Tuesday, May 02, 2023

The monarchy is undermining the constitution

The Globe and Mail reports on the MPs and Senators, from in and outside Quebec, from the Bloc, the Liberals, and the NDP, who regret and resent having to swear an oath of allegiance to the British monarch in order to serve the Canadian people in the Canadian Parliament.

Quebec Senator Julie Miville-Dechêne also questioned the need for the oath. “The time has come to at least have a choice … to swear to the monarch or to Canada,” she said.

“I would prefer to swear to the people of Canada.”

This sentiment is becoming close to universal. In practice, in daily life, we have already abolished the monarchy in Canada. It means little to anyone now. For many years, Canada has been thoroughly disconnected from monarchist attitudes and British traditions. The monarchy no longer holds significant meaning for Canadians -- not positive meaning, at least. 

 And the best defence of the monarchy anyone offers nowadays? It seems to be, oh, well, it's not that big a deal, it's not worth doing anything about it.  From the same Globe article:

Michael Wernick, a former head of the federal public service and a former a senior official in constitutional affairs, said revisiting the oath with 220 parliamentary sitting days left until the next election would be “a huge waste of energy.”

“There’s more important things to focus on,” he said.

The Prime Minister, responding to the latest in a decades-long series of polls confirming the vanishing significance of the monarchy in Canada, said much the same a few days ago ("Trudeau says Canada's ties to monarchy 'not his focus.'") As if governments focus on one thing at a time.

The expectation seems to be that large numbers of the people we elect to represent us will continue to effectively perjure themselves, or at least engage in the kind of mental finger-crossing that allows them to declare on oath that their highest loyalty is to a foreign monarch who reigns by divine right, in order to fulfil their duties to us.

The oath question shows how important the monarchy problem has become. As the political scientist Emmett Macfarlane points out, Quebec's legislation -- exempting members of the Quebec National Assembly from having to swear the oath to the king -- is flatly unconstitutional. But since it is nearly universally popular and harms almost no one,  it is likely to endure indefinitely, constitutional or not.

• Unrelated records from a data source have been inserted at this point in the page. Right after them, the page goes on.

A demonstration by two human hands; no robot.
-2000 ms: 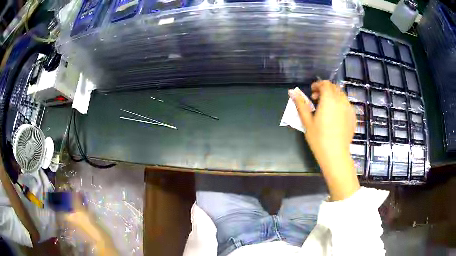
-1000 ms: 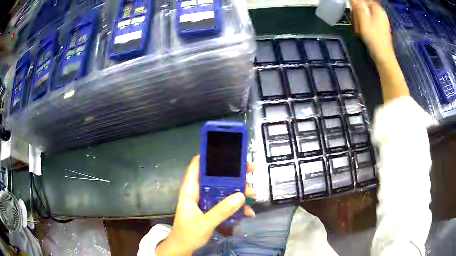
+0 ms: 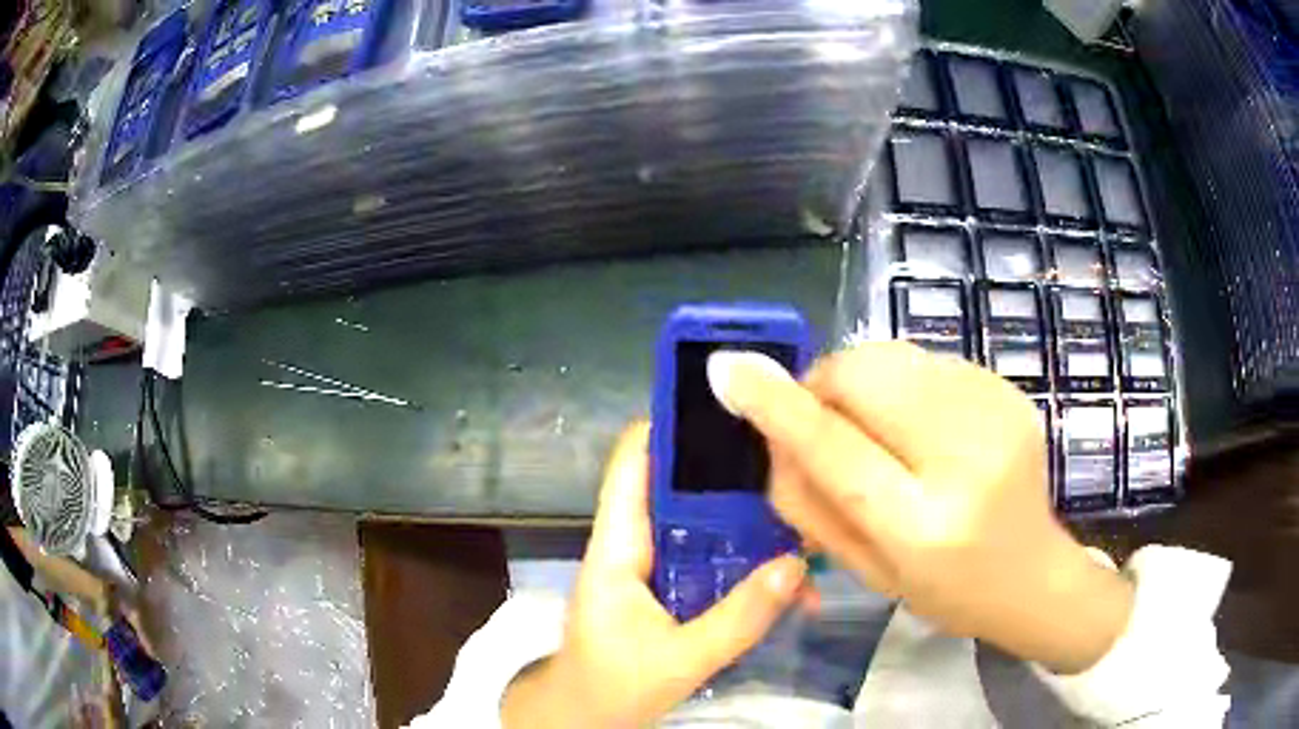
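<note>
A blue feature phone (image 3: 695,530) is upright in my left hand (image 3: 634,627), screen and keypad facing me. My left fingers hold its sides, with the thumb on the lower keypad. My right hand (image 3: 933,491) is over the phone's right side. A white wipe (image 3: 744,382) covers its index fingertip and touches the upper part of the dark screen. The other right fingers are curled, and the rest of the wipe is hidden. My right hand covers part of the phone's right edge.
A tall stack of clear phone trays (image 3: 499,185) stands at back left. A lens tray (image 3: 1047,257) lies at right, partly behind my right hand. Slim tweezers (image 3: 335,385) lie on the green bench. A small fan (image 3: 57,484) is at far left, a whitish bottle (image 3: 1086,14) at top right.
My right hand has come from beside the bottle at the upper right down onto the phone screen. My left hand still holds the phone. The camera view has shifted.
</note>
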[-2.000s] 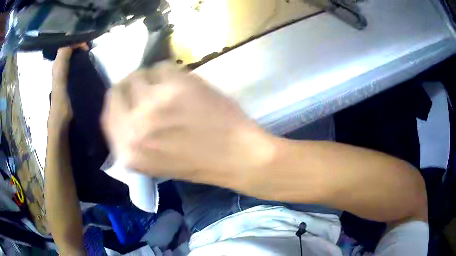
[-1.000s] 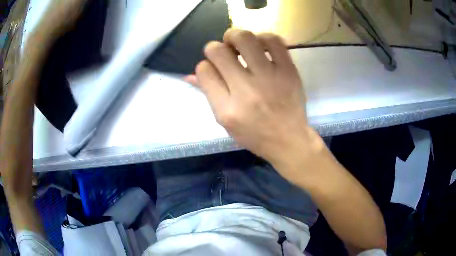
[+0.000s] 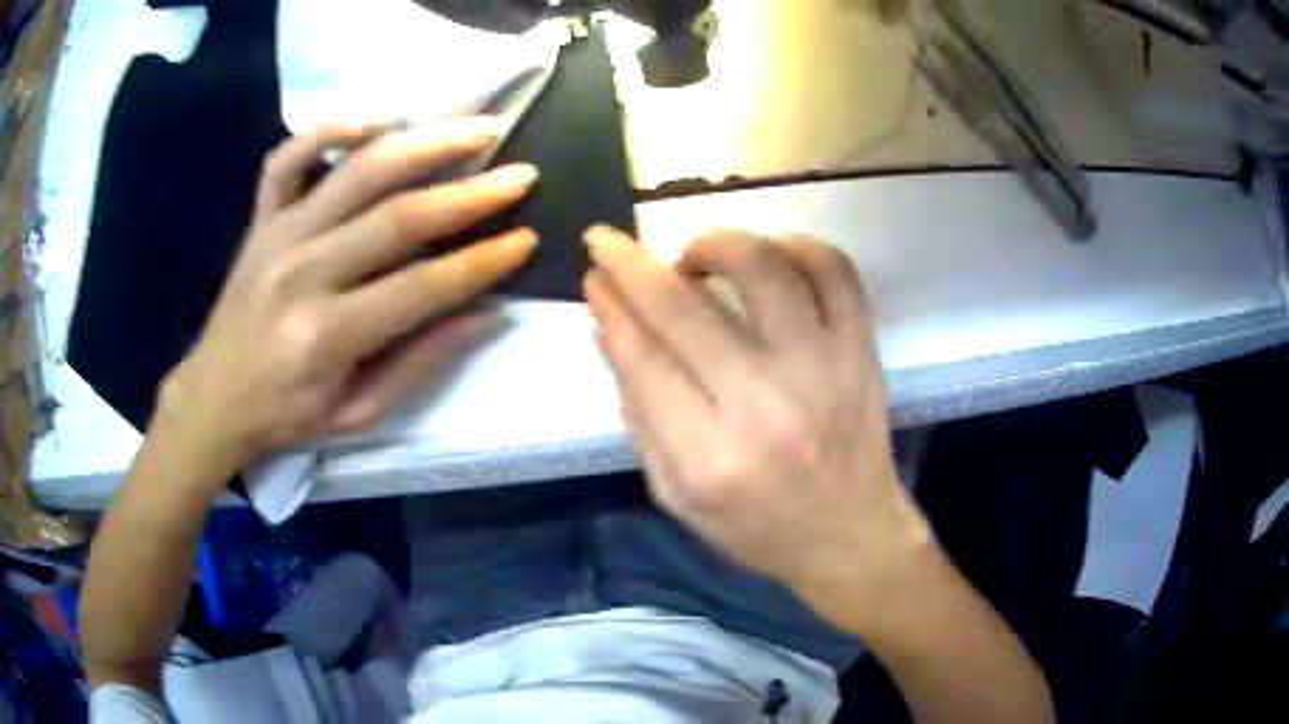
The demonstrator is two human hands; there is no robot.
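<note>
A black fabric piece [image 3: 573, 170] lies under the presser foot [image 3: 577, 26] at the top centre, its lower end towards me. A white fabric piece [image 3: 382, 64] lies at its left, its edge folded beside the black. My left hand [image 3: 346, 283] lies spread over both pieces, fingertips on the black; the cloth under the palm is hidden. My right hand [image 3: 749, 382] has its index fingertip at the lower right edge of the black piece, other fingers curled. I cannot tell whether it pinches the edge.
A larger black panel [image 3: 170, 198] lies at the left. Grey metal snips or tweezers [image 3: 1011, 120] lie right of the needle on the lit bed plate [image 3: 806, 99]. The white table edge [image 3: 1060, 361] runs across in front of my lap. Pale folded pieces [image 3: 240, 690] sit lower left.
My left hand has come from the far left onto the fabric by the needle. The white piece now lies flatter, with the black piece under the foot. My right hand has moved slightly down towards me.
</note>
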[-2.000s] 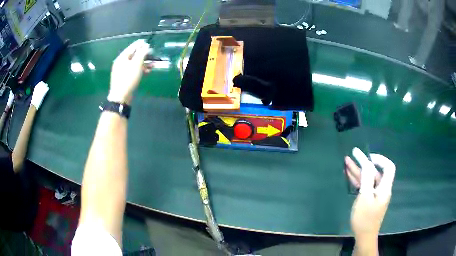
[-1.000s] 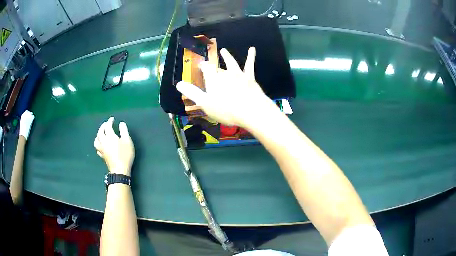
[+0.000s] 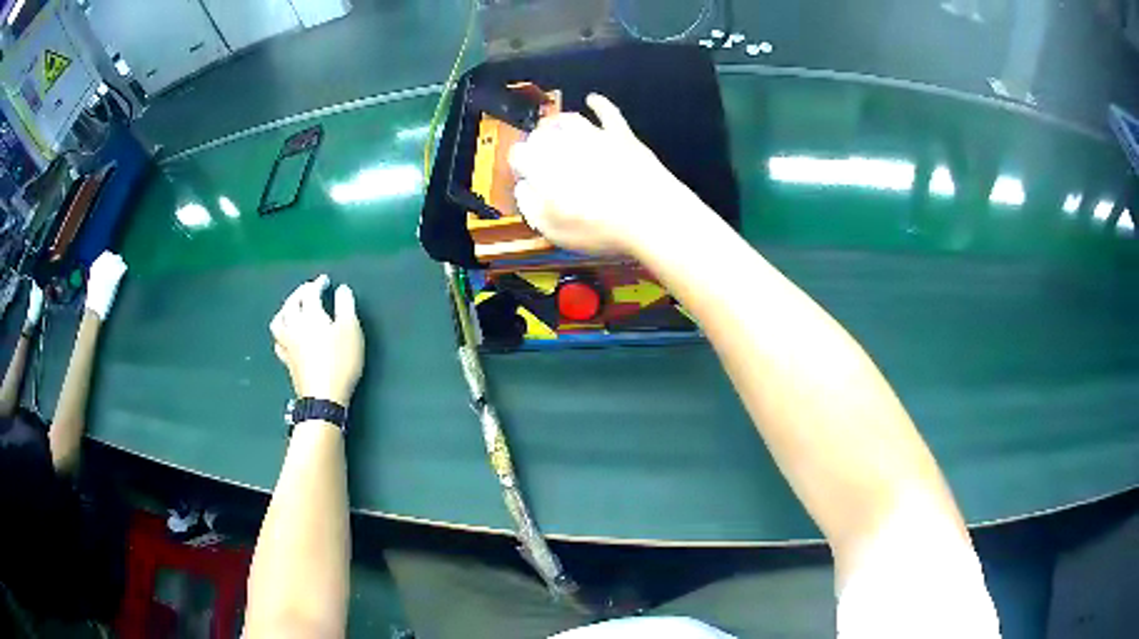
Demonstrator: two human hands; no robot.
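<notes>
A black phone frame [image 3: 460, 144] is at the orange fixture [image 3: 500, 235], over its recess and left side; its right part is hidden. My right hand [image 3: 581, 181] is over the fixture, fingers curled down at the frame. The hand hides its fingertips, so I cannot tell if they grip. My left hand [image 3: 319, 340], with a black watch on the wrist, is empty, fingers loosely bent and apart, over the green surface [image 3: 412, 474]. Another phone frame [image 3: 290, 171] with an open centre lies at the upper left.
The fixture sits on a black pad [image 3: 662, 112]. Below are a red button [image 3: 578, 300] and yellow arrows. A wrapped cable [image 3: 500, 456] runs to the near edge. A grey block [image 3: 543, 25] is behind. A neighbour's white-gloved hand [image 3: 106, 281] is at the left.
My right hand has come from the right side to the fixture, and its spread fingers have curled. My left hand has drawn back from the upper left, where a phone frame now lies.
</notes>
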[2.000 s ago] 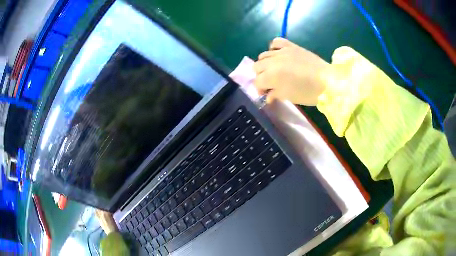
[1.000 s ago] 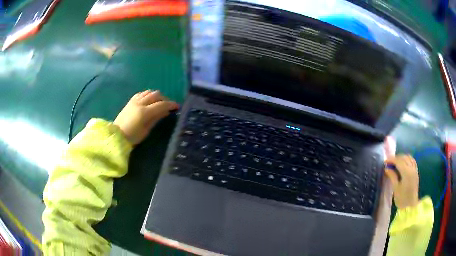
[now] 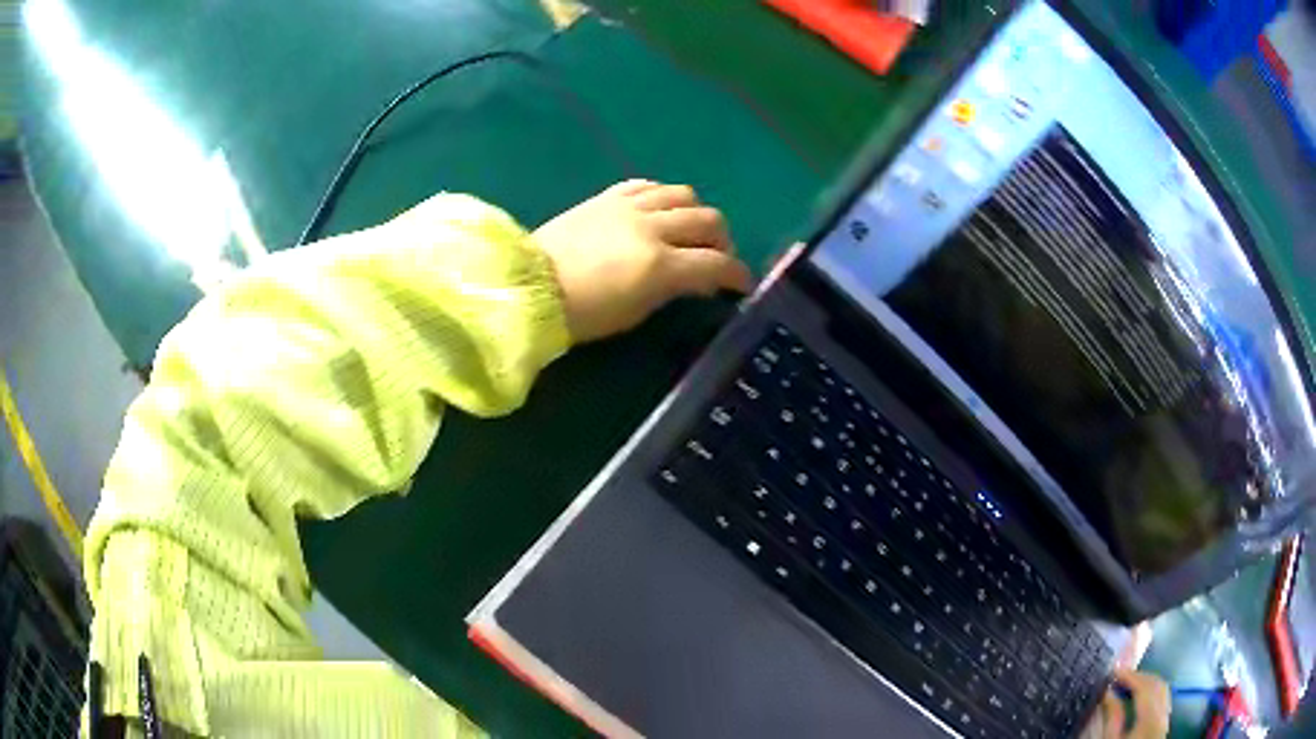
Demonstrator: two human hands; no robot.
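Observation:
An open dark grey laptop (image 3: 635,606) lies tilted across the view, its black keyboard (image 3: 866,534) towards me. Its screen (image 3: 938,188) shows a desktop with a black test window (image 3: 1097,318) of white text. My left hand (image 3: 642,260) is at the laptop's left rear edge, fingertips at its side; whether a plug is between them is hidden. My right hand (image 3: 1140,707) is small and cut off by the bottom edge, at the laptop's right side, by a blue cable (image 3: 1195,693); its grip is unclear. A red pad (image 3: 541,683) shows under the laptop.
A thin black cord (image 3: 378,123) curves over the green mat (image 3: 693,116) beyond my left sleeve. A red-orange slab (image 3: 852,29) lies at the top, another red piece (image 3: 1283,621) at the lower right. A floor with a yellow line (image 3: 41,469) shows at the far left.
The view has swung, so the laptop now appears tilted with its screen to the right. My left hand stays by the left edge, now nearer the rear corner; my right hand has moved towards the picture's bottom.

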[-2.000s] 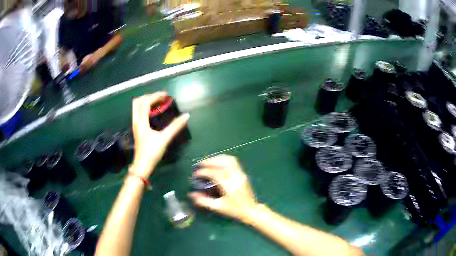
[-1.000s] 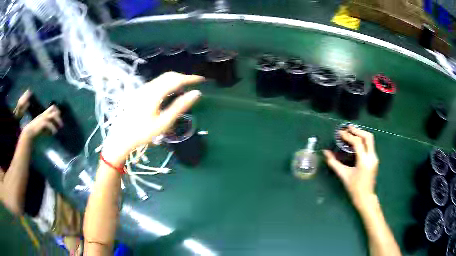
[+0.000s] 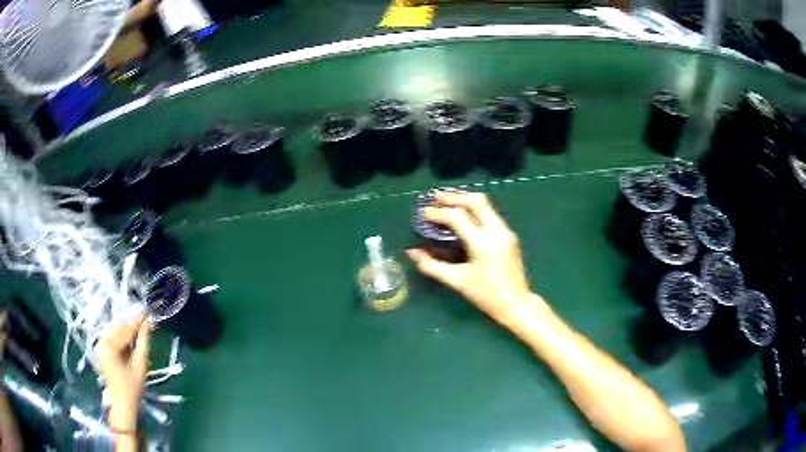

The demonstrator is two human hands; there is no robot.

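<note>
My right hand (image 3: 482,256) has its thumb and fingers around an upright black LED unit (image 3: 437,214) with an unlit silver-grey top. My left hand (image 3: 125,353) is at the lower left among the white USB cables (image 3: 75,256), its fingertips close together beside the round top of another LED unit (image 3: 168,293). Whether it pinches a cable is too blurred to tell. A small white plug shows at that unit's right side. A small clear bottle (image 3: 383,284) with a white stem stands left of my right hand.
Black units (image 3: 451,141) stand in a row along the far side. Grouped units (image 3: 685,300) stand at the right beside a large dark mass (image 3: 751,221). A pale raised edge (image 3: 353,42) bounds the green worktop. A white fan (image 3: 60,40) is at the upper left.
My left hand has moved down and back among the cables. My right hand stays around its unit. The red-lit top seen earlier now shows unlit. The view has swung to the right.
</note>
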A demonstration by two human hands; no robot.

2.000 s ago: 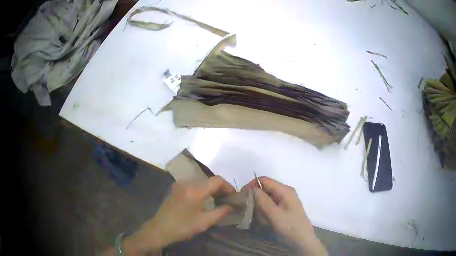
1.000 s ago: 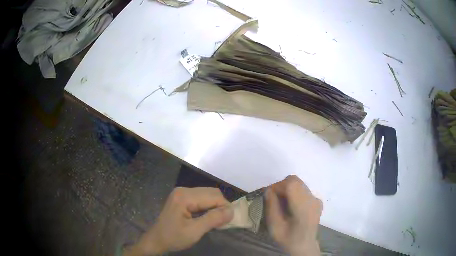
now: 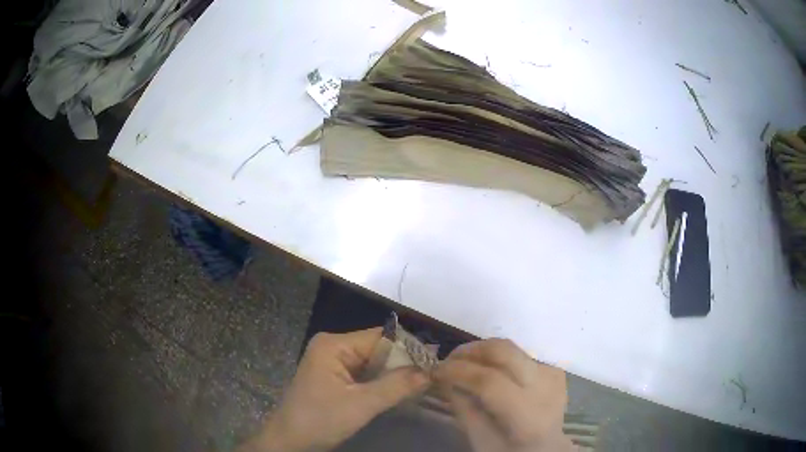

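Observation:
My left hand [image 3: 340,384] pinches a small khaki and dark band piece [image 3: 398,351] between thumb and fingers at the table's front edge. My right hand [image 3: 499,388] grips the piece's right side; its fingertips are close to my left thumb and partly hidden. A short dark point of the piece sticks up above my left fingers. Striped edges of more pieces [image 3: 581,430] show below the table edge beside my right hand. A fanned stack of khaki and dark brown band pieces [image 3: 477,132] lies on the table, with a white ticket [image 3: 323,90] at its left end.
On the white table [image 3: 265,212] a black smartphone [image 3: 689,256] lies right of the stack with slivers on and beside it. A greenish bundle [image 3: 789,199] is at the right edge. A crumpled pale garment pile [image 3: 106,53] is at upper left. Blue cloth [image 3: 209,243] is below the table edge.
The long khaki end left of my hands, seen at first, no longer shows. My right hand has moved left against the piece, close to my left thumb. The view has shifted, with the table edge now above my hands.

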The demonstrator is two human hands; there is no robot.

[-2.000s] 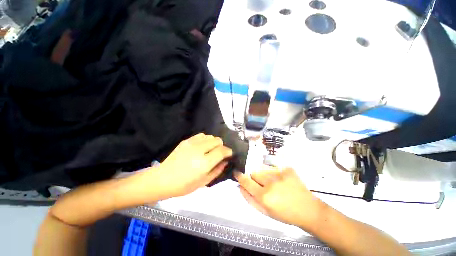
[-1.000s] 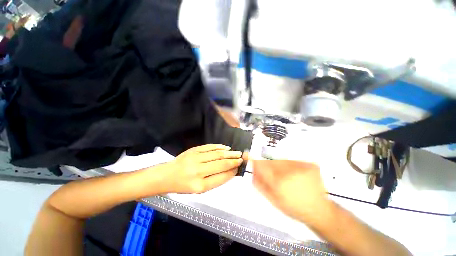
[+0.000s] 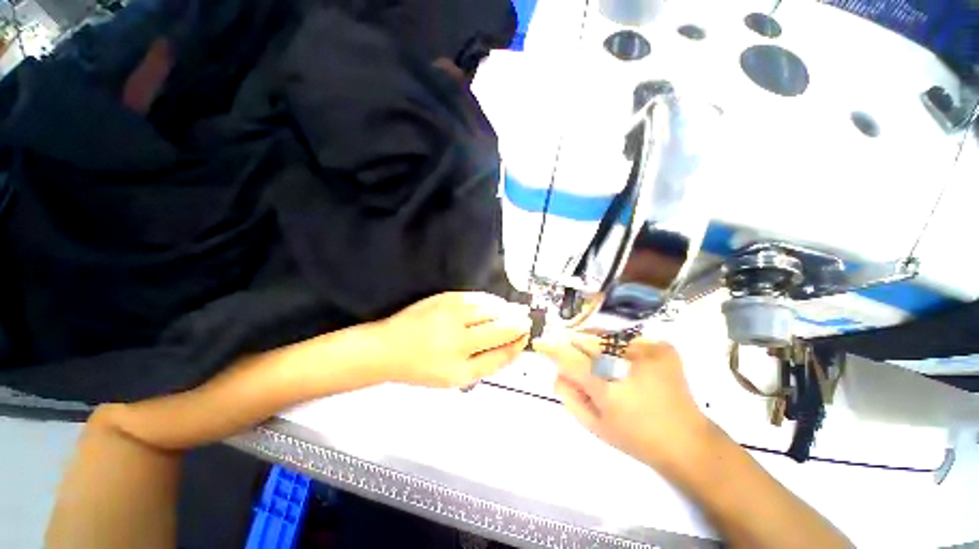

Canada has a serious problem when some policy choice is so popular that simply ignoring the constitution becomes acceptable, even preferable. Indeed, it's likely to become infectious in other provinces, maybe also in Ottawa. When the monarchy is unpopular enough to bring our monarchical constitution itself into disrepute, we need seriously to consider changing the constitution, instead of blithely saying, "Oh, it's too much trouble, so it's impossible."

And it should not be only the constitutional standing of that oath that is examined. What we need is a prime minister ready to go to the provinces and say, " Are you willing to discuss a constitutional amendment on the monarchy? No side deals, no fish for rights, no referendum, a one-time, one-issue consideration of collective action on our head of state problem." Who knows, with Quebec already outside the constitution on the oath question, and seemingly determined to set itself aside from monarchy, even it might consider a one-time relaxation of its traditional veto on constitutional change.  

That would put our governments into the monarchy discussion. And yes, it would generate some "energy."  Good energy. The monarchy may be centuries old and the constitutional amending formula only forty. But if the obsolete monarchy is rendering the constitution obsolete, it's time for a review. If our governments can't address a problem that has already been settled everywhere else in Canadian life, they fail us too. It's worth some effort.